Project MarinerやFirebase Testing Agent、検索のAI Modeにおけるエージェント機能にも活用されている。
早期アクセスプログラムの参加企業からは、Poke.comが競合ソリューションと比較して50%高速であると評価し、Autotabは複雑なケースでのデータ解析性能が最大18%向上したと報告している。
Google決済プラットフォームチームでは、従来は修復に数日を要したUI自動テストの失敗の60%以上を本モデルで自動復旧できるようになった。
AI Marketの見解
Gemini 2.5 Computer Useモデルの登場は、AI技術が構造化されたAPIだけでなく、人間が使用するグラフィカルユーザーインターフェースを直接操作できる段階に到達したことを示す重要な進展だ。
従来のRPA(ロボティック・プロセス・オートメーション)は事前にプログラムされた手順に依存していたが、本モデルは視覚理解と推論能力を組み合わせることで、動的なウェブ環境やモバイルアプリケーションにも柔軟に対応できる。
技術的観点では、ループベースのアーキテクチャとスクリーンショット分析による状態把握が特徴的で、これにより環境変化に対する適応性が高まっている。
ベンチマーク結果が示す低レイテンシと高精度の両立は、実用的なエージェント開発において重要な要素であり、リアルタイム性が求められる業務自動化や顧客対応などの分野で競争優位性をもたらすと想定される。
ビジネス的には、UI自動テストやワークフロー自動化などの既存ユースケースに加え、カスタマーサポートやデータ入力業務、ウェブスクレイピングなど幅広い適用可能性がある。
特にGoogle決済プラットフォームチームの事例が示すように、テスト失敗の自動復旧により開発サイクルが大幅に短縮される効果は、ソフトウェア開発組織全体の生産性向上に寄与する可能性が高い。
一方で、安全性への配慮が徹底されている点は、企業が本技術を採用する際の懸念事項を軽減し、導入障壁を下げる効果があると想定される。

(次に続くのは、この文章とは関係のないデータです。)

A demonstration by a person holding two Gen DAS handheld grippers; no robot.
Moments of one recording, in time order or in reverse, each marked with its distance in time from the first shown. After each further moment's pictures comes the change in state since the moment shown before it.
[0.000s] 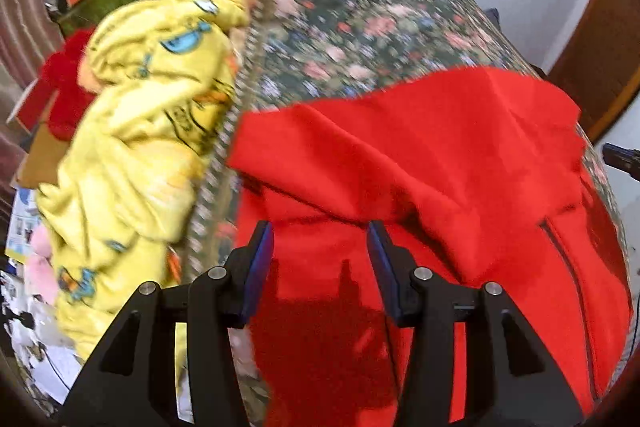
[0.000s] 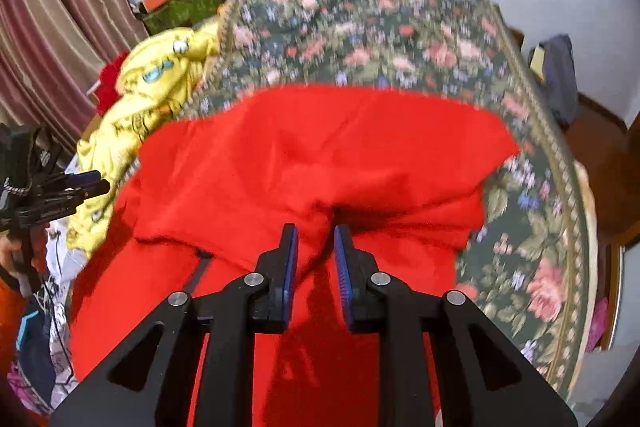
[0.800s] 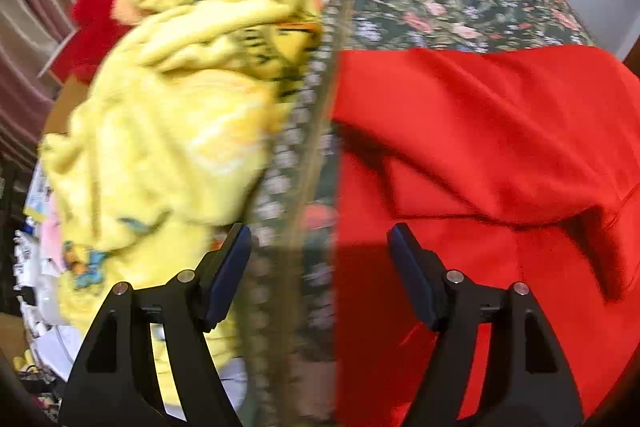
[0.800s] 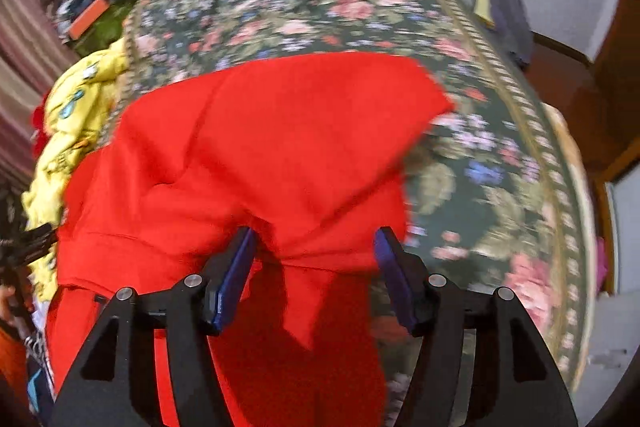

今後、Computer Use機能を持つAIモデルが増加することで、ノーコード・ローコード開発の次の段階として、自然言語によるアプリケーション操作が一般化していく可能性がある。
参照元:Google DeepMind
Gemini 2.5 Computer Useに関するよくある質問まとめ
- Gemini 2.5 Computer Useモデルはどのようなプラットフォームで利用できるのか?
Gemini 2.5 Computer Useモデルは、Gemini APIを通じてGoogle AI StudioとVertex AIから利用可能だ。
プレビュー版として公開されており、開発者はBrowserbaseのデモ環境で試用したり、PlaywrightやBrowserbaseのクラウドVMを使用してローカルまたはクラウド上で独自のエージェントループを構築できる。主にウェブブラウザ向けに最適化されているが、モバイルUI制御にも対応しており、デスクトップOSレベルの制御にはまだ最適化されていない。
- Gemini 2.5 Computer Useモデルの安全機能にはどのようなものがあるのか?
モデルには3つの主要リスク(ユーザーによる意図的悪用、予期しないモデル動作、プロンプトインジェクション)に対応する安全機能が組み込まれている。
開発者向けには、各操作を実行前に評価する推論時安全サービスと、高リスク操作で拒否または確認を求めるシステム指示の2つの制御機能が提供されている。購入などの特定操作では自動的にユーザー確認が要求される。